Algebra Through the Grades

As the National Mathematics Advisory Panel has explained, making Algebra in 8th grade needs to be a top priority. You can read the full report or the highlights at the link above but I would like to delve into what we are doing as a district K-7 in the algebra strand of the N.Y.S. Mathematics Standards.

Students in our district are actively involved in problem solving from the time they begin their schooling at the Kindergarten Center. Students at the Kindergarten Center are using various materials to create patterns of different color shape, and size. As well they are figuring out ways to create, describe and extend patterns.

In first grade students are problem solving, solving scenarios that involve unknown quantities. For example, a problem may read, “Steve has 6 pennies in his pocket. His mother gives him some more, now he has 14. How many pennies did Steve’s mother give him?” A problem like his may require students to model the problem at first before being able to “see the problem.”

Second grade is where we dive into the discussion of symbols including the greater than (>) and less than (<) signs. Students are given opportunities to compare whole numbers up to 100. I would think tha once students were flexible enough with numbers and the symbols that could begin to compare simple expressions using whole numbers.

The greater than and less than symbols are extended to include unit fractions such as 1/2, 1/3, 1/4, etc in third grade. As well, students are describing and extending numeric (addition and subtraction) and geometric patterns.

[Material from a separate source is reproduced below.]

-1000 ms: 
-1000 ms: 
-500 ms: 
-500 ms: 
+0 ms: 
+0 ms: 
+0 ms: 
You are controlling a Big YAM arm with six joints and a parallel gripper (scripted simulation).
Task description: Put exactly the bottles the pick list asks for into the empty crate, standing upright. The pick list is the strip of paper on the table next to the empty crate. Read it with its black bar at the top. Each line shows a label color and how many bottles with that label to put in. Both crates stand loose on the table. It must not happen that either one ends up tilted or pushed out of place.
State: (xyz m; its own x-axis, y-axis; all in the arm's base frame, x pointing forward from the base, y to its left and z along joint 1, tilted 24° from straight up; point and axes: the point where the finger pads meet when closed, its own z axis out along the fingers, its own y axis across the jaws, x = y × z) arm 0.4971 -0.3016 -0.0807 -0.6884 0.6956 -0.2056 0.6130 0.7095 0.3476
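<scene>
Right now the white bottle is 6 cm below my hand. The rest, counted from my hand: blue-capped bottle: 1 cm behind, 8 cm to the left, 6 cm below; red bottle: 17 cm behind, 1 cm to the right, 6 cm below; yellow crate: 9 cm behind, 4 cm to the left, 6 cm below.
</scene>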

As you can see from a previous N.Y.S. Exam, students need to be able to determine the correct number to place in the open sentence to make it true. As students gain more experience, they need to see that a variable can have more than one answer (x²=64) or a set that meets the requirement (x ≤ 33).

Fourth grade sees the introduction of ≠ to the symbols previously introduced as well as comparing decimals. They are also exposed to determining the solution or solutions to > and < type problems. As well, students are asked to analyze and state the rule for input/output boxes as well as tables. This is where students may begin to generalize and state rules algebraically.

During the Post-March time period of 5th grade, students are now learning how to solve algebraic expression. Students should and need to have a fluency with the number facts in order to give their full attention to solving these problems. They are also asked to translate simple verbal expressions into algebraic expressions as well as substituting a number for a variable and solve.


This is a Part II question from a previous 6th grade state exam. Although students may revisit this concept in 6th grade, it is extremely important to continue to lay the groundwork in 5th grade for students to be able to think algebraically.

At the 6th grade level, students will continue to be exposed to solving problems algebraically but no performing two-step problems as opposed to the one-step problems they saw last year. As well, they are learning how to translate two-step verbal sentences into algebraic expressions.

Seventh grade is the year when teachers and students are solving multi-step equations, one-step inequalities, and evaluating formulas. As well, students are representing a pattern from an equation or table graphically. they are also writing equations to represent functions from a table.

As you can see, concepts and skills build upon one another from kindergarten through seventh grade. I believe by including algebra throughout the grades as well as having a strong foundation in numeracy, students will be prepared for algebra in 8th grade.